Consider a game that invovles two boxes, where inside each box there is a red ball and a blue ball.
The player first draws a ball from box 1 and place it inside box 2, then the player draws a ball from box 2.
If the ball being drawn out of box 2 has a different color than the ball being put in earlier, then the player wins.
- Let event E be the event where a red ball is drawn from box 1.
- Let event F be the event where a blue ball is drawn from box 2.
- Let event W be the event that the player wins the game.
Task:
- Calculate the probability of event F, P(F).
- Find out if event E and F are independent.
- Find out if event E and W are independent.
Task 1
This one's easy. I drew the probability tree for convenience.
P(F) = (2/6) + (1/6) = 1/2
Task 2
E and F are independent if: P(E|F) = P(E)
P(E|F) = P(E "INTERSECT" F)/P(F) = (1/4)/(1/2) = 1/2 = P(E)
So I guess they're independent? I wasn't expecting that.
Task 3
E and W are independent if: P(E|W) = P(W)
P(E|W) = P(E "INTERSECT" W)/P(W) = (1/6)/(1/3) = 1/3 = P(W)
Again, they're independent?
I find that hard to believe.
Surely event E (drawing a red ball from box 1) should have an affect on event F and W.
To say they're independent would mean that they don't affect each other at all. Is this possible?
Best Answer
The events $E$ and $F$ are independent if $\mathbb{P}(E \cap F) = \mathbb{P}(E) \cdot \mathbb{P}(F) $.
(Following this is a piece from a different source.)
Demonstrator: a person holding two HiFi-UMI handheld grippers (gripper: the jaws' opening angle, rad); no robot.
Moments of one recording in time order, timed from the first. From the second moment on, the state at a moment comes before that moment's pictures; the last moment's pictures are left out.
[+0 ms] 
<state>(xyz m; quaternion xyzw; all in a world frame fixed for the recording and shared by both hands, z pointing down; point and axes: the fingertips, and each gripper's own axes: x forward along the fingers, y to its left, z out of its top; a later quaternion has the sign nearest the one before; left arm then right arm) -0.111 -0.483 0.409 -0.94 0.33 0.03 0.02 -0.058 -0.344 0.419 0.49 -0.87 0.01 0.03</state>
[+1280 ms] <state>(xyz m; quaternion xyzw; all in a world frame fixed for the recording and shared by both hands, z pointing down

Using conditional probability, $\mathbb{P}(E \cap F) = \mathbb{P}(F |E)\cdot \mathbb{P}(E) = \frac{1}{3}\cdot \frac{1}{2} = \frac{1}{6}.$
On the other hand, $\mathbb{P}(E) \cdot \mathbb{P}(F) = \frac{1}{2} \cdot \frac{1}{2} = \frac{1}{4}.$ Since $\mathbb{P}(E \cap F) \neq \mathbb{P}(E) \cdot \mathbb{P}(F)$ we conclude that the events $E$ and $F$ are dependent. The third task is similar.